**EXERCISE**
Find the word "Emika" below. Copy each line that has it.

**RAW DATA**
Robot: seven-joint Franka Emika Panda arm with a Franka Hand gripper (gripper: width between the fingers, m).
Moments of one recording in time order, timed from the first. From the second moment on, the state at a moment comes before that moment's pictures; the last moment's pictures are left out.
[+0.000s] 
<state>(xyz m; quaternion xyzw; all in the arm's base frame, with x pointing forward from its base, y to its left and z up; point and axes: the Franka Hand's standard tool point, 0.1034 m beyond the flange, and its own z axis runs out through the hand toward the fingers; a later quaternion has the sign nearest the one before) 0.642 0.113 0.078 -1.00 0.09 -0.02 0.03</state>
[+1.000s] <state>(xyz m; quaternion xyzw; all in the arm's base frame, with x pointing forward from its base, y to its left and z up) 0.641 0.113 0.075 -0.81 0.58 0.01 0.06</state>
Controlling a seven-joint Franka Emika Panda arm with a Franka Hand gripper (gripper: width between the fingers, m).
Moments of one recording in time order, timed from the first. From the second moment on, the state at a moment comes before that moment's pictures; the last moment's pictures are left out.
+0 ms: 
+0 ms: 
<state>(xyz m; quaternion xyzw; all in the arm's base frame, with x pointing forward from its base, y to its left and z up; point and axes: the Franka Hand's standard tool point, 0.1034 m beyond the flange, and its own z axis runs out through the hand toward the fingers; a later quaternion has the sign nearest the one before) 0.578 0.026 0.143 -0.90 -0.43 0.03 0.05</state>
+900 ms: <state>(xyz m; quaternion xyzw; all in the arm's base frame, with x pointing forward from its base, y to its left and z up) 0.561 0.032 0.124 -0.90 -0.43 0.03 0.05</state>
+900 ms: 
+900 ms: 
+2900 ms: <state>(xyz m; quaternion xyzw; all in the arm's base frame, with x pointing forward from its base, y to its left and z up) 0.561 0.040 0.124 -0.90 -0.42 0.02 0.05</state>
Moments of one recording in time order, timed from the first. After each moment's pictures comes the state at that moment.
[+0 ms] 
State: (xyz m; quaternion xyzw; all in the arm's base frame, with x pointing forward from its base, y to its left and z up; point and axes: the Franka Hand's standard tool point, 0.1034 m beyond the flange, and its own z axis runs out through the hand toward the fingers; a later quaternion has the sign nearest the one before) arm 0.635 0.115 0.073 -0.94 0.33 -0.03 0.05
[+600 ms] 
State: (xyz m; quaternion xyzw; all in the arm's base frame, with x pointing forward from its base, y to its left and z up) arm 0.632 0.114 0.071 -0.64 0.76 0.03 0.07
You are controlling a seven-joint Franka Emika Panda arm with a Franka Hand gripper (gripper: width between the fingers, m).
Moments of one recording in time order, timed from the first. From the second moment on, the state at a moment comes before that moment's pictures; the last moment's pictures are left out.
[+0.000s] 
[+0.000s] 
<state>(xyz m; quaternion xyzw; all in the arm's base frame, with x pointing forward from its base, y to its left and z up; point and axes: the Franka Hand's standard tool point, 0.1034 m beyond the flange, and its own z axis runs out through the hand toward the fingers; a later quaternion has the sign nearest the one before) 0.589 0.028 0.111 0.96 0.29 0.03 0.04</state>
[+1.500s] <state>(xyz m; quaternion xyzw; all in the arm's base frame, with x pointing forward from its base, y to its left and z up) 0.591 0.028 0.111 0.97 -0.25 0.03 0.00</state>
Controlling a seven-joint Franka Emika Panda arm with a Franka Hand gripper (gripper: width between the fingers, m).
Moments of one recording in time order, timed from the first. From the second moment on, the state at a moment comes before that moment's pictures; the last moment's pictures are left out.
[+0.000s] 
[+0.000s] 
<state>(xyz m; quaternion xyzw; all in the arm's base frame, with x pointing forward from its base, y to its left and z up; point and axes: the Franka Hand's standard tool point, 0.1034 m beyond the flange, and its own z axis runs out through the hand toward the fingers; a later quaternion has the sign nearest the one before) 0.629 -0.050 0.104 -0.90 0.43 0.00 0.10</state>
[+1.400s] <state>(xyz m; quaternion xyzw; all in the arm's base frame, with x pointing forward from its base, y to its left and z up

**RESULT OF THE EXERCISE**
Robot: seven-joint Franka Emika Panda arm with a Franka Hand gripper (gripper: width between the fingers, m).
Controlling a seven-joint Franka Emika Panda arm with a Franka Hand gripper (gripper: width between the fingers, m).
You are controlling a seven-joint Franka Emika Panda arm with a Franka Hand gripper (gripper: width between the fingers, m).
Controlling a seven-joint Franka Emika Panda arm with a Franka Hand gripper (gripper: width between the fingers, m).

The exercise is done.